Eine kaum noch überschaubare Schar unsichtbarer Helfer - Sensoren, Elektromotoren und Computer - bemüht sich unablässig um Sicherheit und Komfort der Insassen. Das Ding aus Dingolfing klappt sogar artig das Lenkrad hoch, sobald der Zündschlüssel abgezogen wird.
Auf raffinierte Weise - so etwa mit Hilfe neuartiger Schließmechanismen seiner Seitenscheiben - unterdrückt das Auto Windgeräusche, regelt elektronisch die Dämpferwirkung seiner Federbeine und sorgt für eine automatische "Stabilitätskontrolle", wie BMW seine Antriebsschlupfregelung nennt. Erstmals im Serienbau schritt BMW beim 850i überdies für die Übertragung elektrischer Impulse zur "Multiplextechnik", bei der - zuverlässiger als beim bisher gebräuchlichen "Kabelsalat" - jeweils mehrere Informationen durch eine einzige Leitung laufen.
Wer mit zwei geregelten Katalysatoren durch die Lande prescht, soll nach Ansicht der BMW-Ingenieure auch selbst vor den Schadstoffen der Umwelt bewahrt werden. Im 850i bemüht sich um diesen Effekt eine hochkomplizierte automatische Klimaregelung samt neuartigem Mikrofilter, der Partikel über 1/1000 Millimeter Größe - ob Schwefelnebel, Bakterien, Zement oder Insektizidstaub - ausfiltert.
Der Gas-Sensor einer zusätzlichen automatischen Umluftüberwachung bewahrt überdies auch vor gasförmigem Übel - sogar die Dunstfahnen ganzer Trabi-Kolonnen werden im erlauchten Innenraum eines 850i-Coupes nicht mehr geschnuppert.
Die so Umhegten hocken auf neuartigen "Integralsitzen" mit eingebauten Gurten, teurem High-Tech-Gestühl (Preis: über 2000 Mark), das bei einem Seitenaufprall sogar ein Stück seitlich ausweicht. Eine andere Gelegenheit, dem angepeilten "Höchstmaß an aktiver wie passiver Sicherheit" dieses Autos näherzukommen, wagten die BMW-Techniker nicht zu nutzen. Statt jedem 850i obligatorisch einen Prallsack einzubauen, beließen sie es dabei, die wirkungsvollste Schutzapparatur gegen Aufprallfolgen als Sonderzubehör anzubieten.

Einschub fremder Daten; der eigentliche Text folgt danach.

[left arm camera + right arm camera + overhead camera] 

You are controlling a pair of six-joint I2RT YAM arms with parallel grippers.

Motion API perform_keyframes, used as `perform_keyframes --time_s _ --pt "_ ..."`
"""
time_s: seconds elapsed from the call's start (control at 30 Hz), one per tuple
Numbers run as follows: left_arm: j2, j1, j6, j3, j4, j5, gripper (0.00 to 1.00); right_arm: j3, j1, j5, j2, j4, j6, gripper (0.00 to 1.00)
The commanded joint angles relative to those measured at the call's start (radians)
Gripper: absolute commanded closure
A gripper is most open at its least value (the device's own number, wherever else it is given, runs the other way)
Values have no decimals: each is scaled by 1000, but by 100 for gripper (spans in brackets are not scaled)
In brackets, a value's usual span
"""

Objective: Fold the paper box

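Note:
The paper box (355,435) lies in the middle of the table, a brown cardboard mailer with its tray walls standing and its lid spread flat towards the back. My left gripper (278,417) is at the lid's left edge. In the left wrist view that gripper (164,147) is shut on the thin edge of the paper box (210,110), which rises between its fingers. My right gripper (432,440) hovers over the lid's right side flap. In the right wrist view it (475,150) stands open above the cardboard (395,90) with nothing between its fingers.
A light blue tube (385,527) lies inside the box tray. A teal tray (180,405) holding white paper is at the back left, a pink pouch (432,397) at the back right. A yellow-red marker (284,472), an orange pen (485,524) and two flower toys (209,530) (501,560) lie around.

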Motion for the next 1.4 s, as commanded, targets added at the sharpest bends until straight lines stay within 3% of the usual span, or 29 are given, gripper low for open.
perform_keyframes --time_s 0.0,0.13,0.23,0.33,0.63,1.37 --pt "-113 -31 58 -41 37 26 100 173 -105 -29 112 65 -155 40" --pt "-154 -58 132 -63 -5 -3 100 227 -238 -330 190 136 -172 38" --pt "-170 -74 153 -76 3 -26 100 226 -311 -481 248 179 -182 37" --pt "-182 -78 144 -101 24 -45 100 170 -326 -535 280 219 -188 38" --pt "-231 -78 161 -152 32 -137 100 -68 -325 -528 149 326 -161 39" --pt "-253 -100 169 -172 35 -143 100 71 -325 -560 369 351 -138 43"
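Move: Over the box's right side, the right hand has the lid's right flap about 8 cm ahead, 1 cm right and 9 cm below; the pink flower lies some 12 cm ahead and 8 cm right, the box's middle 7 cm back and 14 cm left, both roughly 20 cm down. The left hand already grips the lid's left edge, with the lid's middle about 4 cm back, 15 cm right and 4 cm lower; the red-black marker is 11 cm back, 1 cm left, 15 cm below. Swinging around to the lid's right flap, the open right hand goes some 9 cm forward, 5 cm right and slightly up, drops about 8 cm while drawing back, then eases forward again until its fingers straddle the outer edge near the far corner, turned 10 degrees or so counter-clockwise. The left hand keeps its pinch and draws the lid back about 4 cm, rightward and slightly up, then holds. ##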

Dagegen kommen alle Erwerber eines 850i-Coupes in den Genuß der neuen "Integrallenker-Hinterachse". Sie hat je Rad fünf "Lenker" am Gestänge und reagiert auf das Einschlagen der Vorderräder mit einem leichten Mitlenkeffekt. Das Ganze erinnert an die "Raumlenker-Hinterachse" von Mercedes-Benz, die bei ihrer Einführung vor acht Jahren von BMW-Ingenieuren als "ein Irrweg" verdammt worden war - allerdings in der Vor-Reitzle-Zeit.
Längst ist bei BMW ausgemacht, daß dem neuen Coupe womöglich schon binnen Jahresfrist ein Cabrio folgen soll; noch später ist für beide Karossen ein etwas preiswerterer Antrieb mit V-Acht-Zylinder-Motor zu erwarten.
An den unglücklichen Chefdesigner Luthe und seine Arbeit bei BMW erinnerten letzte Woche (außer einem ZDF-Fernsehfilm über die Entwicklungsgeschichte des BMW 850i) nur noch einige Exponate, die im neuen Forschungszentrum ausgestellt wurden: ein Lenkrad etwa, ein Tonmodell des 850i, nebst den zugehörigen Kratzwerkzeugen und hingekrümelten Materialspänen.
Aber wird der Vater der BMW-Linie, der Rivalen gelegentlich als "Aero-Dramatiker" verulkte, auch weiterhin die Designer-Handschrift der Münchner prägen? Seine einstweilen letzte Arbeit ist der zum Herbst avisierte neue Dreier-BMW. Entwicklungschef Reitzle: "Ich betrachte Claus Luthe als im Urlaub befindlich."